- PROBLEM DESCRIPTION
Show the lines below that contain the string "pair".

- EXERCISE DATA
━━━━━━━━━━━━━━━━

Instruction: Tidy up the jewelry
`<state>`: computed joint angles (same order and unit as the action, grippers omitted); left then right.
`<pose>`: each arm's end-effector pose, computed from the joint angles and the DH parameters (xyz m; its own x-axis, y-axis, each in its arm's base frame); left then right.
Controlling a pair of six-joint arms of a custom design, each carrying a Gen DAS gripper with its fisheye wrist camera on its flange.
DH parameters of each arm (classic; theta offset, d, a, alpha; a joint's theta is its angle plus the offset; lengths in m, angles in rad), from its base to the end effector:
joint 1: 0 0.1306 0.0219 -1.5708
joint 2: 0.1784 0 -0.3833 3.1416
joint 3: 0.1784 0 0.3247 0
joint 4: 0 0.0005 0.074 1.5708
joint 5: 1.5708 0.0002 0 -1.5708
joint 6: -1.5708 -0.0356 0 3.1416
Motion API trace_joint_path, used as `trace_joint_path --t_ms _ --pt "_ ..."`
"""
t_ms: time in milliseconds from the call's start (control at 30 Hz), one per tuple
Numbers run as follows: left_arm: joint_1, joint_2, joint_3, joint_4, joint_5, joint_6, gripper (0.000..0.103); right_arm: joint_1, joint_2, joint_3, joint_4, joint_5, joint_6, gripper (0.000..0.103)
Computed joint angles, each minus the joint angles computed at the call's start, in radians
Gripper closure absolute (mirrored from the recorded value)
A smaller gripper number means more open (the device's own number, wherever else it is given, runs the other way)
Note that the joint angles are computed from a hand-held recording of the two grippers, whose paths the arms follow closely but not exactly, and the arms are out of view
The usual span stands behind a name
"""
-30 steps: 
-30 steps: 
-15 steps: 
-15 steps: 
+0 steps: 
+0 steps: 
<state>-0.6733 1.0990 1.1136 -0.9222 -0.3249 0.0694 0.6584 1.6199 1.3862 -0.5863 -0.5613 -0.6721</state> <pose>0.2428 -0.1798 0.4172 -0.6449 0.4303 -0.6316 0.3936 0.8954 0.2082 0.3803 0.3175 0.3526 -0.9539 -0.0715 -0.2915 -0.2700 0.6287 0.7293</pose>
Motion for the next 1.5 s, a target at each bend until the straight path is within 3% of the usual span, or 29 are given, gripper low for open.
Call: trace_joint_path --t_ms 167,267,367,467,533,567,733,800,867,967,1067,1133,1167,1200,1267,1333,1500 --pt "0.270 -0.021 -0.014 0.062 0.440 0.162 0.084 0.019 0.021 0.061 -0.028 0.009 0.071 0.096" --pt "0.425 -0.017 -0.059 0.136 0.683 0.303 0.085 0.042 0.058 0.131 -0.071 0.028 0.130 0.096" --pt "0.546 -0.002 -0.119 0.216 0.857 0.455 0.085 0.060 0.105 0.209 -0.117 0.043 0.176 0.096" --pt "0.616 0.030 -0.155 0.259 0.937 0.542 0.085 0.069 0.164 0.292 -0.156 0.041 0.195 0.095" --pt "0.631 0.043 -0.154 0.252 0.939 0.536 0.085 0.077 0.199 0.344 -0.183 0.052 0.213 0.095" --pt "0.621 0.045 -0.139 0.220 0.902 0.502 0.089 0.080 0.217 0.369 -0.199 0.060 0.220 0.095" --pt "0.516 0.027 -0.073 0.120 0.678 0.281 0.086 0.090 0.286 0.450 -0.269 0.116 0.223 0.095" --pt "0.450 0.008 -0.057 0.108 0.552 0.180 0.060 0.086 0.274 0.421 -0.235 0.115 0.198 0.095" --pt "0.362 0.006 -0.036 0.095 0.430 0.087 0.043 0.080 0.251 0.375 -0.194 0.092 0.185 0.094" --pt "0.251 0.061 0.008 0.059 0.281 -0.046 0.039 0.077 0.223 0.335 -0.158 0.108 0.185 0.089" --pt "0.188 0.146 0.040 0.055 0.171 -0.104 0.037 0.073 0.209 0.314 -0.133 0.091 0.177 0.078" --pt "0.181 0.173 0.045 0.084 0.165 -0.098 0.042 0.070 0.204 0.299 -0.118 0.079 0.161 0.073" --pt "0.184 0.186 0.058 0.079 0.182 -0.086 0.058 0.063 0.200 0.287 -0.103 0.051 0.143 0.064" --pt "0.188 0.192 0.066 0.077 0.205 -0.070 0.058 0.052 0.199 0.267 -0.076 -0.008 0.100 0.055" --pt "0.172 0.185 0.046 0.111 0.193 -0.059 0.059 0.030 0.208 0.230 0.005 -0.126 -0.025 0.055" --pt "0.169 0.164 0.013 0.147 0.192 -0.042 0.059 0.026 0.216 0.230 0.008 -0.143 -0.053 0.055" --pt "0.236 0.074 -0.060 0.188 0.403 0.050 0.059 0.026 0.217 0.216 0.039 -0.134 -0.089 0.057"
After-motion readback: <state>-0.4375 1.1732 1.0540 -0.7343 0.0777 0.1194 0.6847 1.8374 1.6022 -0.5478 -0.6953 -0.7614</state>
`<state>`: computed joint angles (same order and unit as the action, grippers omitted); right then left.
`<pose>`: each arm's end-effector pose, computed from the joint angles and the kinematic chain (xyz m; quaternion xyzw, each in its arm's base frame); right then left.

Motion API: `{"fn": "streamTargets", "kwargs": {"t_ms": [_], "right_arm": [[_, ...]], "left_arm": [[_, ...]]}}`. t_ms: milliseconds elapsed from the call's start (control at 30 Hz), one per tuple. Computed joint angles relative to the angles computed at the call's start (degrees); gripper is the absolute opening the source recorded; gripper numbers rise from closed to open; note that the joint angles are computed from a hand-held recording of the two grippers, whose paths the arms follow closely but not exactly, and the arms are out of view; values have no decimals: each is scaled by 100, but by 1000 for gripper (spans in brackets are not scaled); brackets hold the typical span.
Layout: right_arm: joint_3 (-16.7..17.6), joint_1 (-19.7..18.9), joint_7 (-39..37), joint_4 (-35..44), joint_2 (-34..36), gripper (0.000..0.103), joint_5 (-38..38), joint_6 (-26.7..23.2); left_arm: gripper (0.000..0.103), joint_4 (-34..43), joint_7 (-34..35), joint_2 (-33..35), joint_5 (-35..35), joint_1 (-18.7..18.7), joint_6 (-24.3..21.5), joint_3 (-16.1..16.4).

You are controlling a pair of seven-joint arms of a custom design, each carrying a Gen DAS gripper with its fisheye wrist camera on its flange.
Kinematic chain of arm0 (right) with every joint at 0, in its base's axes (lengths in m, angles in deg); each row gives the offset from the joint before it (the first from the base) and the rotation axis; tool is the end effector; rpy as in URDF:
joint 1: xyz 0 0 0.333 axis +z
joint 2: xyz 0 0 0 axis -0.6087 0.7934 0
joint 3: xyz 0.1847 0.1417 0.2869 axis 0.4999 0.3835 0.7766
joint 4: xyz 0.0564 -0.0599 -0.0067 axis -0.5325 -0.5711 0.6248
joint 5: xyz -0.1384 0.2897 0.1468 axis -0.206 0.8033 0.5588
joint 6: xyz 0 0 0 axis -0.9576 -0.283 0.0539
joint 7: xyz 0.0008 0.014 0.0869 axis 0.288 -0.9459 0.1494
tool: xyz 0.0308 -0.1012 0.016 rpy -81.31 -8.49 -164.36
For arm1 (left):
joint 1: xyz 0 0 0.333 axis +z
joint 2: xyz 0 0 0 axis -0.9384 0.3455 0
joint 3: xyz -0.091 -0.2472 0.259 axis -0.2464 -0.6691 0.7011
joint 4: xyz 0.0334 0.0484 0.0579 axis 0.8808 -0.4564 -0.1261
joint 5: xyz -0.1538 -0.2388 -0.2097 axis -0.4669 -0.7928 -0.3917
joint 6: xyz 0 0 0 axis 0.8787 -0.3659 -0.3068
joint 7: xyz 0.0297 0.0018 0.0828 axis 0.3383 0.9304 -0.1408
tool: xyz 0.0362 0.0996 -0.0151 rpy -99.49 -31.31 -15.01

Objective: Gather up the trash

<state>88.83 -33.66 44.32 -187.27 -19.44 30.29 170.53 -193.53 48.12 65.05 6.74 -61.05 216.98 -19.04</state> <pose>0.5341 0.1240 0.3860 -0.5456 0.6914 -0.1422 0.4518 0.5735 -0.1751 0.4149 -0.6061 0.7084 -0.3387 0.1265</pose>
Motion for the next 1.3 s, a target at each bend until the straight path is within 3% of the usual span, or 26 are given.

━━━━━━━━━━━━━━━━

- TASK RESPONSE
Controlling a pair of six-joint arms of a custom design, each carrying a Gen DAS gripper with its fisheye wrist camera on its flange.
You are controlling a pair of seven-joint arms of a custom design, each carrying a Gen DAS gripper with its fisheye wrist camera on its flange.

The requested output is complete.